If you need a shared cache you might check out https://www.pantsbuild.org/docs/remote-caching
r
Yes, it is a network filesystem. We use network filesystems a lot and from user perspective it works just the same way as local file system (obviously besides latency). I could double check, but my understanding is that file locks should also work there. Do you think there could be any other reasons why it does not work with Pants? Could you confirm that Pants support concurrent execution (running multiple ./pants commands at the same time) while using the same cache? e.g. if I have multiple branches with slightly different versions of the code and I run pants commands at the same time from them We could look into remote caching, but it seems like much more complicated setup. I wonder if there is any short-term solution possible to mitigate the issue.
e
Posix file locks definitely do not works on network filesystems in general. They can on NFS v4.

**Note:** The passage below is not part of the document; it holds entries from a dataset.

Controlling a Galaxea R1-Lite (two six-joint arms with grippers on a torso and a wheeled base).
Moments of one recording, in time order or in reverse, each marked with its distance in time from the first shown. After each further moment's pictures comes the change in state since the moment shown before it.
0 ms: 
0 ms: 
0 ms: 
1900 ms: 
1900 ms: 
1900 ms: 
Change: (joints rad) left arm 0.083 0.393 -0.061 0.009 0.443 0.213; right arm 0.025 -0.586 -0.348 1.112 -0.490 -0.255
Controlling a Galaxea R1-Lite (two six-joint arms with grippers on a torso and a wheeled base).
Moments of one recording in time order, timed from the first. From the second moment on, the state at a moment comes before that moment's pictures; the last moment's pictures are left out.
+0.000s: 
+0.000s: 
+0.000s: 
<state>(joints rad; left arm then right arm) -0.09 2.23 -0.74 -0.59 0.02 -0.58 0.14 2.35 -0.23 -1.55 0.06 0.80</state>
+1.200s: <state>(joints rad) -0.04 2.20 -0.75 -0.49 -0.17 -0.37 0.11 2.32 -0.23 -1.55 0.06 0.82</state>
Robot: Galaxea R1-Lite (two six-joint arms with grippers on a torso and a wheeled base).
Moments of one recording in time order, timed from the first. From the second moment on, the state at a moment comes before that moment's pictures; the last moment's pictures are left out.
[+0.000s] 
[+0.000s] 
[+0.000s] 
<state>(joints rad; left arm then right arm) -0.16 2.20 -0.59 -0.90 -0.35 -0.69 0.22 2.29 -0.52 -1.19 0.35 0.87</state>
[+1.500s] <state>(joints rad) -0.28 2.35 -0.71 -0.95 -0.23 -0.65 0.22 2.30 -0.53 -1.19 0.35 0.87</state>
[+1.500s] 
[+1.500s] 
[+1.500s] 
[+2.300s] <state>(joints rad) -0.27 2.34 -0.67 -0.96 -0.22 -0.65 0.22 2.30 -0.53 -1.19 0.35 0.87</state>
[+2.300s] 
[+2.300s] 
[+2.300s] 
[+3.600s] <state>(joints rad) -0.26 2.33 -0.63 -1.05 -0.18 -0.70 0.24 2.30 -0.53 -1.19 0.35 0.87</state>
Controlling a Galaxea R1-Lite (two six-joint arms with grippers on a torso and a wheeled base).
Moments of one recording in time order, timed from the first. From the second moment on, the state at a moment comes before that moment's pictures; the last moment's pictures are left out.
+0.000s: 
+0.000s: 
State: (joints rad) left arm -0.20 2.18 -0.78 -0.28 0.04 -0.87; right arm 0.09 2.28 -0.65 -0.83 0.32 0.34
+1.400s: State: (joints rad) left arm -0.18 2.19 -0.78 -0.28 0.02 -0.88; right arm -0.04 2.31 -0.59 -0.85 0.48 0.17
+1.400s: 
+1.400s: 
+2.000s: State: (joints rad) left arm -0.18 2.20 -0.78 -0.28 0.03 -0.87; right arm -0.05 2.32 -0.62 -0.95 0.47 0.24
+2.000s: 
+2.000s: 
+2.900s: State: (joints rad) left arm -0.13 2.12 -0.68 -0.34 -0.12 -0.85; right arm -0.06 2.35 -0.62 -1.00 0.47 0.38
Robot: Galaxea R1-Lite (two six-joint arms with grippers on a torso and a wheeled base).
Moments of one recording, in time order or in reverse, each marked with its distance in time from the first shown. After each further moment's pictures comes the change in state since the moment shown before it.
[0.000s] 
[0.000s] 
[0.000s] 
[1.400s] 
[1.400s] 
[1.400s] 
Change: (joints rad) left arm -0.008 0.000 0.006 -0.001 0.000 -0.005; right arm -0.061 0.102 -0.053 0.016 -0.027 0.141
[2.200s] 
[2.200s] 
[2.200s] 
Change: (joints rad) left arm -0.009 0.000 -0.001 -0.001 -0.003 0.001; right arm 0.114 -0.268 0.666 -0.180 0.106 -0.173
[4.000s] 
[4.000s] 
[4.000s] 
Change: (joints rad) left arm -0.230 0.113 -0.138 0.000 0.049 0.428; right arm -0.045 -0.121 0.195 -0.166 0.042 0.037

With the information you've provided, which is a bit minimal on the front half, this is my best guess. Maybe you can re-run the Pants command with
-ldebug
and provide the full output, command and all of stderr / stdout and we can discover more.
r
Is it the same as setting PANTS_LEVEL=debug? If yes, I already did it and log above includes it. Or you also need logs from pantsd?
e
Ah yes, you did. I think you'll just need to dig, it's not clear to me where exactly that message comes from. As far as Pants code goes, the only likely place is LMDB, which, like I said, doesn't work with network filesystems.
So, backing up, you're a bit tight lipped on circumstances. What is new here? Did you change Pants version then hit this? Did you add the shared cache then hit this? What changed between before hitting this and after?
Re-reading above, yes, Pants is known to work fine with a local shared cache across multiple concurrent Pants runs. It is likewise known to not work when the cache is on a network filesystem.
r
Even if it is NFSv4?
And yes, you are right, it seems we started to see such sporadic errors only this week. No changes to pants version, still on 2.14
e
See the 2nd to last caveat here: http://www.lmdb.tech/doc/
You are barking up the wrong tree. You need to use a local filesystem for Pants caches or use remote caching.
Fwiw, remote caching is far easier to set up than the k8s config you've shown. There are many providers of this service. If you don't want to pay a service provider and you want to run your own remote cache instead, then, yes, it's likely more complex. That said, it's your only option for a shared non local cache.